*WHAT YOU SHOULD DO:* Go to the line holding "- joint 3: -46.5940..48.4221" in the entries below and write out exactly every line down to and including the line holding "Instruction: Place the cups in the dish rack".

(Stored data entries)
_ _ _ _
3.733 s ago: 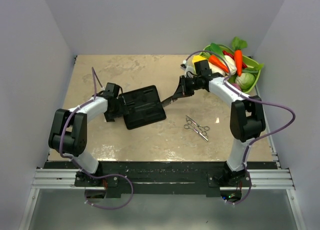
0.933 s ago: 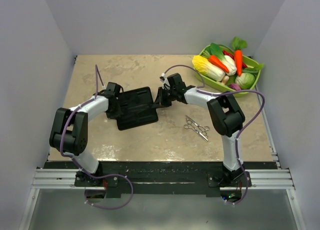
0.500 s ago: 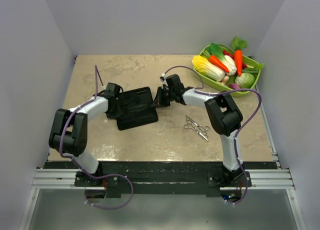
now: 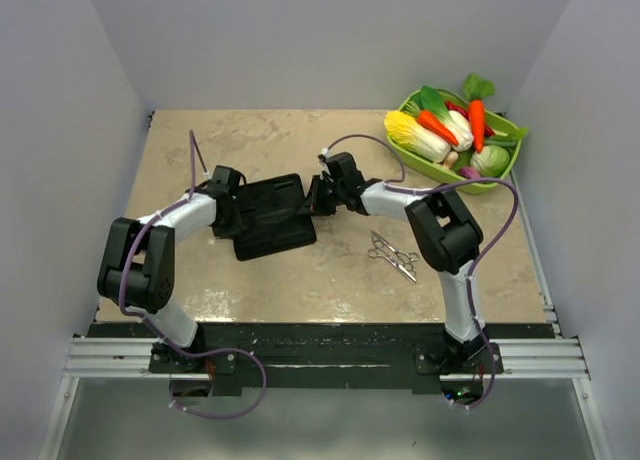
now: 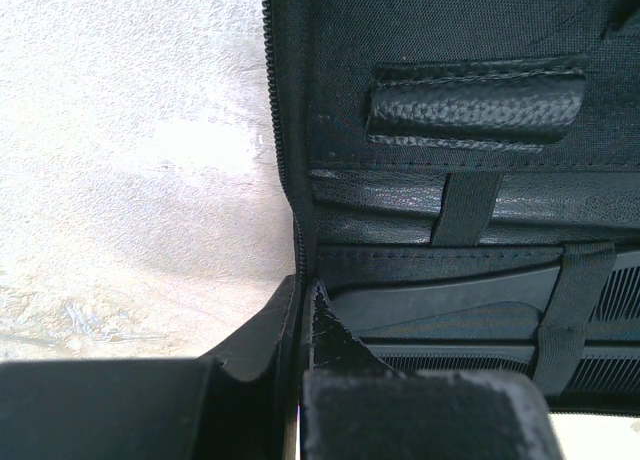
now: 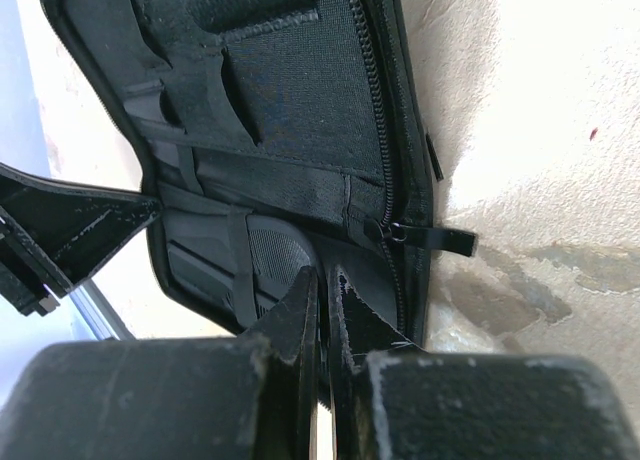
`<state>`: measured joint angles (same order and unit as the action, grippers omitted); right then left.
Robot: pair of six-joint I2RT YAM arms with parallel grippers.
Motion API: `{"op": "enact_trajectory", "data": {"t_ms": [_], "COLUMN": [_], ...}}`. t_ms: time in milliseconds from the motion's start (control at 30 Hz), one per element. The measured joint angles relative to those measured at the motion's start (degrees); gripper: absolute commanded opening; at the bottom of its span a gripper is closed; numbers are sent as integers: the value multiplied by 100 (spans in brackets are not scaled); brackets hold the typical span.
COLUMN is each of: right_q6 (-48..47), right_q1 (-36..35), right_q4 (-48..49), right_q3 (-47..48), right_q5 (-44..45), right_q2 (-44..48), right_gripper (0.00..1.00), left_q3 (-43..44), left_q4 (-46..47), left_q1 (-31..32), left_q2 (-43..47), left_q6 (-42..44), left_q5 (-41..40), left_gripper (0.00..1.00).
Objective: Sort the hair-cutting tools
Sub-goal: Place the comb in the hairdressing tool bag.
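The flat black case (image 4: 272,220) lies open mid-table. My left gripper (image 4: 237,208) is shut on the case's zipper edge (image 5: 290,180), as the left wrist view shows (image 5: 305,292). My right gripper (image 4: 318,195) is at the case's right edge, shut (image 6: 322,275) on the end of a slim black comb (image 6: 268,252) that reaches under an elastic strap (image 6: 238,265) inside the case. A black comb (image 5: 450,312) shows tucked under straps in the left wrist view. Two silver scissors (image 4: 392,255) lie together on the table to the right of the case.
A green basket (image 4: 500,175) of toy vegetables stands at the back right corner. White walls close in the table on three sides. The case's zipper pull (image 6: 440,240) sticks out onto the tabletop.
The right gripper carried the comb left from above the open table to the case's right edge and over the last second edged slightly further in. The left gripper stays clamped on the case.
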<state>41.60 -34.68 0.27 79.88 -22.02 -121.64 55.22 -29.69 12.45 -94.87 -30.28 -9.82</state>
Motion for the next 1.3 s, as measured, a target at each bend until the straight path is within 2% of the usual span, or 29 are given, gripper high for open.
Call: {"op": "enact_trajectory", "data": {"t_ms": [700, 800, 833, 900, 933, 1033, 1300], "right_q6": [490, 494, 494, 494, 496, 520, 597], "right_q1": [-39, -44, -44, -46, -46, -57, -177], "right_q4": [868, 920, 931, 964, 975, 1034, 1093], "right_q3": [-564, -599, -610, -634, -643, -721, -883], "right_q5": [50, 59, 63, 76, 79, 92, 11], "right_q2": [35, 42, 42, 44, 46, 68, 98], "right_gripper": [0, 0, 0, 0, 0, 0, 0], "left_q3": [-22, -28, -28, -28, -26, 11, 92], "left_q4": [24, 35, 37, 37, 55, 177, 46], "left_q1": [0, 2, 7, 17, 20, 46, 151], "left_q2": [20, 26, 28, 33, 39, 39, 31], "left_q6": [11, 13, 24, 85, 111, 98, 94], "left_q5": [-9, -28, -39, -111, -138, -144, 0], "left_gripper": [0, 17, 30, 45, 56, 68, 70]}}
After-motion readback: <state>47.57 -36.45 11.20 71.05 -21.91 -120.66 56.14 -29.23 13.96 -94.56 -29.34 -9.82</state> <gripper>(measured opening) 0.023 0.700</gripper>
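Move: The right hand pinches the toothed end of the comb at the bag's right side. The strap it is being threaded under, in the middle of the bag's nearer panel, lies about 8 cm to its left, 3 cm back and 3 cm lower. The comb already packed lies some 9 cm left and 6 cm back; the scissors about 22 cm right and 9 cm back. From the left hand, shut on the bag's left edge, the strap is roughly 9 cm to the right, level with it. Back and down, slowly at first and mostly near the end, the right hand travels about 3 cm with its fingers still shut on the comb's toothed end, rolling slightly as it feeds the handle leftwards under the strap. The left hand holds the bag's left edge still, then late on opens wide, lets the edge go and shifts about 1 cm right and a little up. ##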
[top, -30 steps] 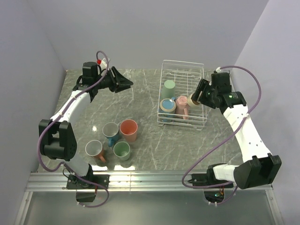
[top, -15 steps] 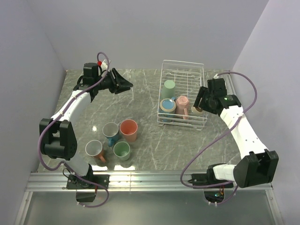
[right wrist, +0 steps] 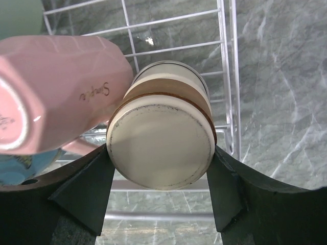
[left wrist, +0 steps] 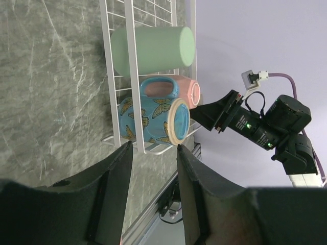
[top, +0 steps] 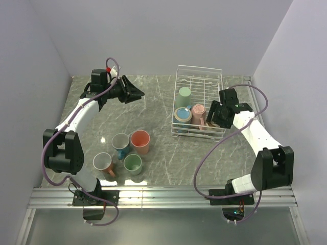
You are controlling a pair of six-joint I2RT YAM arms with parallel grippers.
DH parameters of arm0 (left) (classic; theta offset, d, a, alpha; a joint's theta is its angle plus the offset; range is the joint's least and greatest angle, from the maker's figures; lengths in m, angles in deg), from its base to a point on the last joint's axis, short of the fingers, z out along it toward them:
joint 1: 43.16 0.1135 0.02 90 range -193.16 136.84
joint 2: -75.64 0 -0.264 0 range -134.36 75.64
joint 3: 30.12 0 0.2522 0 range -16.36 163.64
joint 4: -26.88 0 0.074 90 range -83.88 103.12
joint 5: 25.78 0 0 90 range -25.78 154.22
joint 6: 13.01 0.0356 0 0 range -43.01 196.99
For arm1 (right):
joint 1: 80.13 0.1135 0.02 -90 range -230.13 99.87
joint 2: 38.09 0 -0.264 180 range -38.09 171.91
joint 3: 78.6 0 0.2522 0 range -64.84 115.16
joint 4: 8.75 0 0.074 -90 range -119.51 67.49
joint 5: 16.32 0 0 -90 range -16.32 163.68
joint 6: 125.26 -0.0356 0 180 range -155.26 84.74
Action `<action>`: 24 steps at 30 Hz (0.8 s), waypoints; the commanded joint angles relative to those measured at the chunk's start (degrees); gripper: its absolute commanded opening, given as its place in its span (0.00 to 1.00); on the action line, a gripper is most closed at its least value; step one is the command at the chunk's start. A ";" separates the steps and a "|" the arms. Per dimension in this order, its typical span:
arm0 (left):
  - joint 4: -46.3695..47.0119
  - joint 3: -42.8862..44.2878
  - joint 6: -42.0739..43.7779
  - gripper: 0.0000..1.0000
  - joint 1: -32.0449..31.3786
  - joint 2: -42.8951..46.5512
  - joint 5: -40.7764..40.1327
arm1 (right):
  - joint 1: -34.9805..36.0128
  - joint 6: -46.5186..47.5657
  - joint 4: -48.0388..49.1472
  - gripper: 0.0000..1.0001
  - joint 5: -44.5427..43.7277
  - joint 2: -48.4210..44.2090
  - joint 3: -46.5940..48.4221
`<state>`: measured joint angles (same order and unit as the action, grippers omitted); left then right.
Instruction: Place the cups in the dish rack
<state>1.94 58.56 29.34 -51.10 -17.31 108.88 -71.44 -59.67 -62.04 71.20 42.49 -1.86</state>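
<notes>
The white wire dish rack (top: 200, 68) stands at the back right. A green cup (top: 184, 93), a blue butterfly cup (top: 182, 116) and a pink cup (top: 199, 114) lie in it. My right gripper (top: 211, 116) is shut on a cream cup with a brown band (right wrist: 161, 143). It holds that cup base-first, low over the rack's right side, beside the pink cup (right wrist: 61, 87). Well left of the rack, my left gripper (top: 136, 93) hangs open and empty over the back of the table. A grey cup (top: 120, 141), a salmon cup (top: 140, 141), an orange cup (top: 102, 163) and a green cup (top: 133, 163) stand on the table at the front left.
The rack's right wall (right wrist: 225, 76) runs close past the held cup. Grey walls close in the marble table (top: 163, 153) on the left, back and right. A metal rail (top: 163, 196) lines the near edge.
My right arm has swung left and down, carrying the cream cup from the rack's right edge to beside the pink cup. The left arm has barely moved.
</notes>
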 commanded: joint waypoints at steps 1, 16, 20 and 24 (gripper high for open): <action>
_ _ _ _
*ANSWER TO THE PROBLEM:*
  - joint 3: -46.5940..48.4221
`<state>`: measured joint angles (same order and unit as the action, grippers omitted); left then right.
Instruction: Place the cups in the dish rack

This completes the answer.